**Material to process**
= Beginning of Section =
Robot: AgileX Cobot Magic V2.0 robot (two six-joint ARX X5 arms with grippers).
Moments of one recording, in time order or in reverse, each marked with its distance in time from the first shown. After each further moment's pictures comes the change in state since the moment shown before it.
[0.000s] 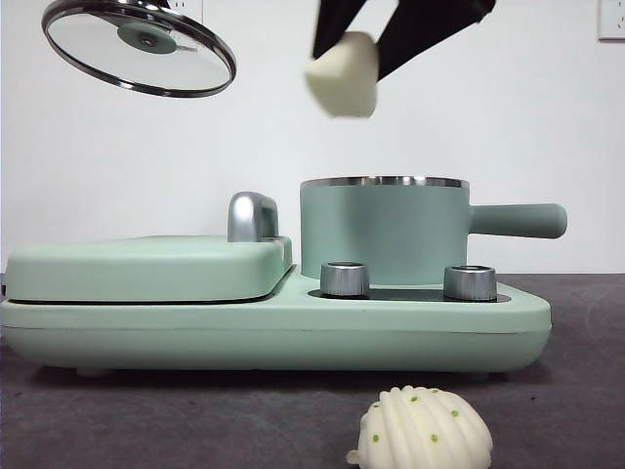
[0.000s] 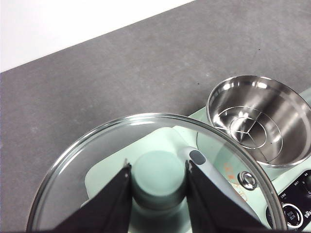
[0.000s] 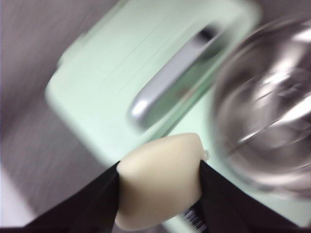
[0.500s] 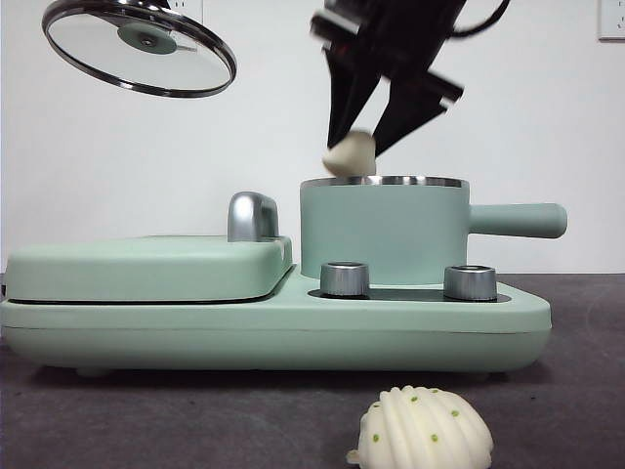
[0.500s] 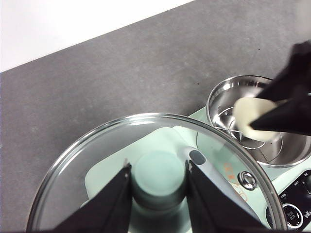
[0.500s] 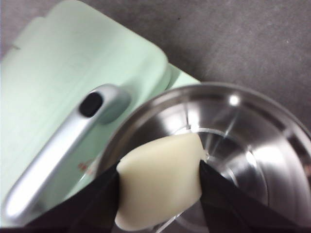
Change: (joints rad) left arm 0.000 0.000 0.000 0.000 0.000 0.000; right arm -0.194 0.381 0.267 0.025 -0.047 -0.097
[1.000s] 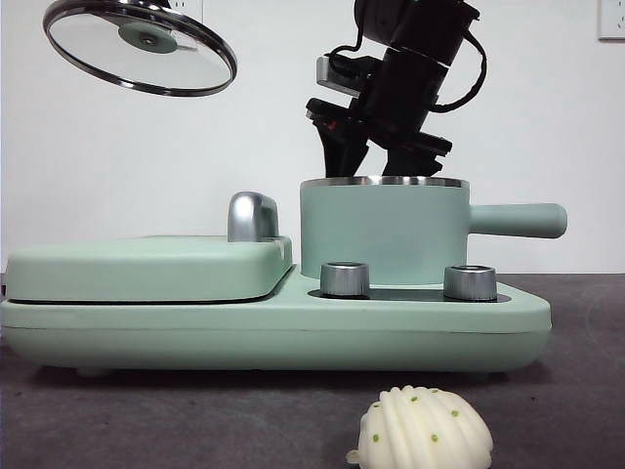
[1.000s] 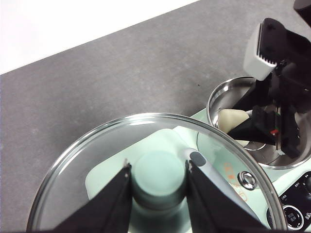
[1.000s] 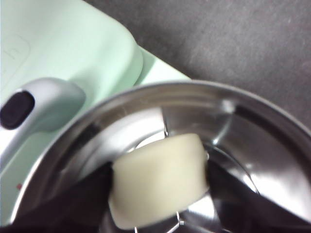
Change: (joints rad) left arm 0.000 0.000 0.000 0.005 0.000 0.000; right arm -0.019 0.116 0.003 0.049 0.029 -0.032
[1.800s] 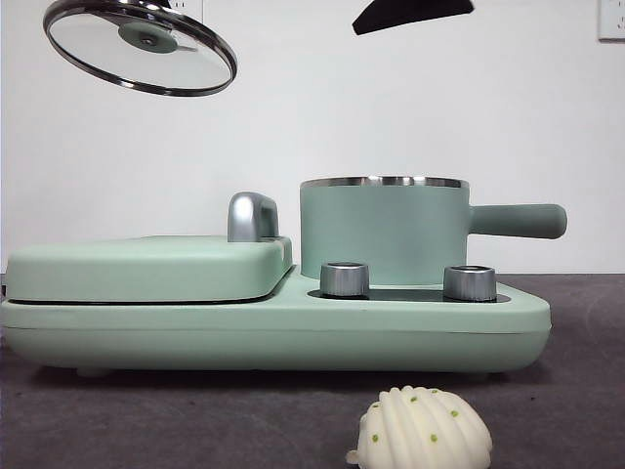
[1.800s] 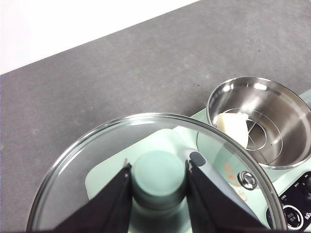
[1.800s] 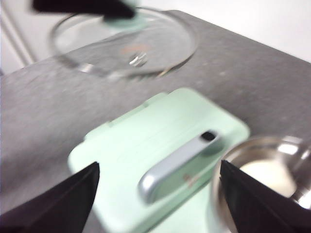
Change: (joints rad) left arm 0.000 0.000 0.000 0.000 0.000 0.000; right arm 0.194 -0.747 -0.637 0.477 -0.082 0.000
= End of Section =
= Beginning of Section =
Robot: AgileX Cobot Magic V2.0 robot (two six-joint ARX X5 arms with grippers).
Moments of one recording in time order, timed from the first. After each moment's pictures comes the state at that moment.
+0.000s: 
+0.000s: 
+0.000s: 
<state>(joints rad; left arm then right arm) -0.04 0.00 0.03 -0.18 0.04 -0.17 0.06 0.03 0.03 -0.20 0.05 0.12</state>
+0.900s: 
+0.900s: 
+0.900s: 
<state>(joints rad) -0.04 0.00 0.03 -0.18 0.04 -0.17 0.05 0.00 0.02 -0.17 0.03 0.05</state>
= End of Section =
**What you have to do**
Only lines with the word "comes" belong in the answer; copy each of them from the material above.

**Output for this task**
Moments of one recording, in time order or in reverse, each marked with its distance in time from the first shown. After each further moment's pictures comes the change in state since the moment shown before it.
Moments of one recording in time order, timed from the first. After each moment's pictures comes the state at that moment.

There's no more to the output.